Imagine your livelihood slipping away one inch of snow at a time.
For hundreds of South Dakota ranchers, that nightmare is a reality.
Ag Reporter Sarah Gustin takes you to South Dakota where no matter how much a rancher prepared, there was no stopping mother nature.
The sun is finally shining and the snowbanks melting on these acres of destruction and devastation.
But, the heartaches remain.
(Mike Maher / Isabel, South Dakota Rancher) "I think it was hypothermia and being wet because a few days ahead of that it was 70 and 80 degrees. These cows just haven't haired up yet."
Mike Maher ranches southwest of Isabel, South Dakota.
Maher says he's never experienced a fall storm like this.
Maher says last weekend's snow storm claimed about 5% of his herd--mainly cows.
(Mike Maher / Isabel, South Dakota Rancher) "We lost the factory. That's what it was. The factory."
(Sarah Gustin / firstname.lastname@example.org) "Maher says this group of heifers drifted three miles before coming to a stop. The wind carried them. He says they went over fences, under fences, anyway they could get through."
Scott Vance is the co-owner of Faith Livestock.
He says typically between 75,000 and 90,000 head come through the barn every year.
He's expecting that number to be down this fall.
(Scott Vance / Faith Livestock) "This is the second storm we have weathered this year. We had the drought last year all the way up to the middle of May and people selling down and not being able to hang on to replacements that were getting sold. Finally we had the people that had the cattle, had the market, they had the weights. The dollars were there they were going to start to retain and rebuild, and that's just all gone."
These losses aren't just cows, they are farm assets.
No farm bill means no government assistance for losses like these.
And a herd can't be replaced over night.
(Scott Vance / Faith Livestock) "It's their livelihood, that's what they do out here is raise cattle and ranch. We have some farming and some other infrastructure, but 99.9% of this income is out of ranching and cattle."
Ryan Maher is a South Dakota Senator.
Maher has been fielding phone calls from producers everyday.
He says the governor and other government officials are flying over this area today to assess the losses.

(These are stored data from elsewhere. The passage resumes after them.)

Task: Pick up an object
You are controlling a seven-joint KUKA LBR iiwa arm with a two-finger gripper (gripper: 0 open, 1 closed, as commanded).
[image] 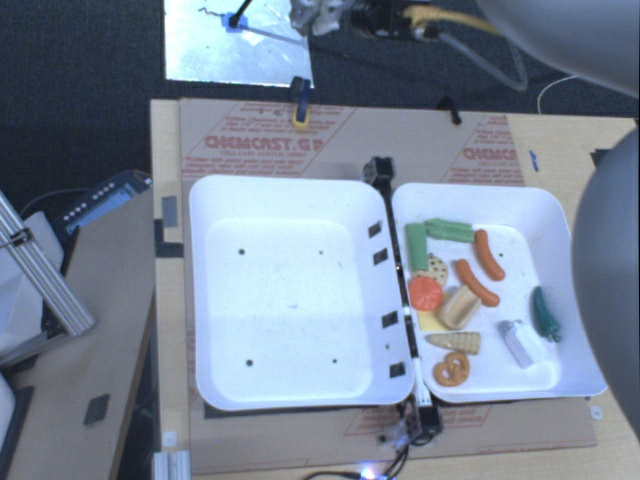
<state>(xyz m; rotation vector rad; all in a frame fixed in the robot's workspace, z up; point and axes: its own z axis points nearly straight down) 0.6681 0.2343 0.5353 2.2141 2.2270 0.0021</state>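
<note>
Two white bins are sitting side by side on the bench. The left bin [290,288] is showing only its white floor. All the objects are lying in the right bin [480,200]. Going from left to right, I am counting: two green pieces [437,234] forming an angle near the divider, one red tomato [425,292] with a speckled cookie [436,266] just above it, one yellow slice [430,319] under the tomato, one pretzel [451,369], one corn-like cone [455,342], one bread roll [460,307], two orange sausages [483,268], one small white block [519,344] and one dark green pepper [546,314] near the right wall. The things are crowding close together, several touching.

Black clips [389,278] are holding the wall between the bins. A yellow clamp [300,103] is standing at the board's top edge.

The gripper [322,3] is hanging high at the top, well apart from the objects, touching nothing. It is too blurred there to judge its state, so I cannot tell.
</note>
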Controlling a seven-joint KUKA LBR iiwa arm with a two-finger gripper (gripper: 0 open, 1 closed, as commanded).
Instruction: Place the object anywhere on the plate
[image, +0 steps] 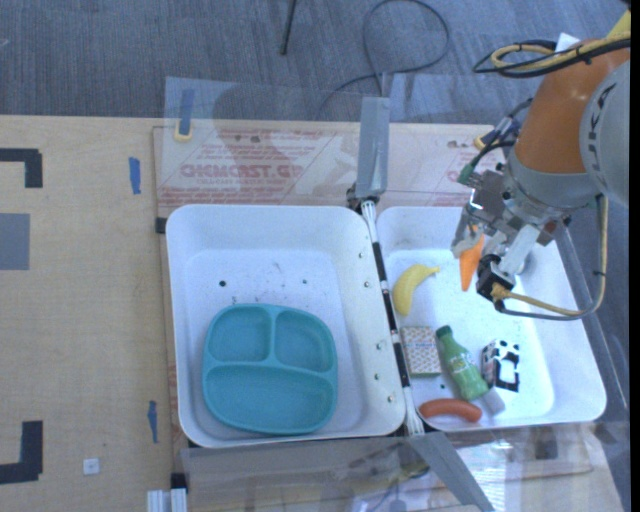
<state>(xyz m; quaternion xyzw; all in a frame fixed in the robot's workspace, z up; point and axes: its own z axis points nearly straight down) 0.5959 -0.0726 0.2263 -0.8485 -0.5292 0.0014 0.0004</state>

(Ryan Maher / SD Senator, District 28 (R)) "We are waiting on a Farm Bill. I think it's in the House Version they have a livestock indemnity program. I think that's at 65%, The Senate Version is at 75%, with the LIP program. Somehow at some point in time those are going to have to be mirrored together, get to the president's desk and then on to the producers so it's going to be awhile. And I am afraid like a lot of things in the federal government it might be a little too late."
A check many producers, can't hold out for.
Jodie Anderson is the Executive Director of the South Dakota Cattlemen's Association.
Anderson says this is the worst storm in terms of livestock losses for South Dakota.
She says current estimates are at least 20-thousand cows are reported dead.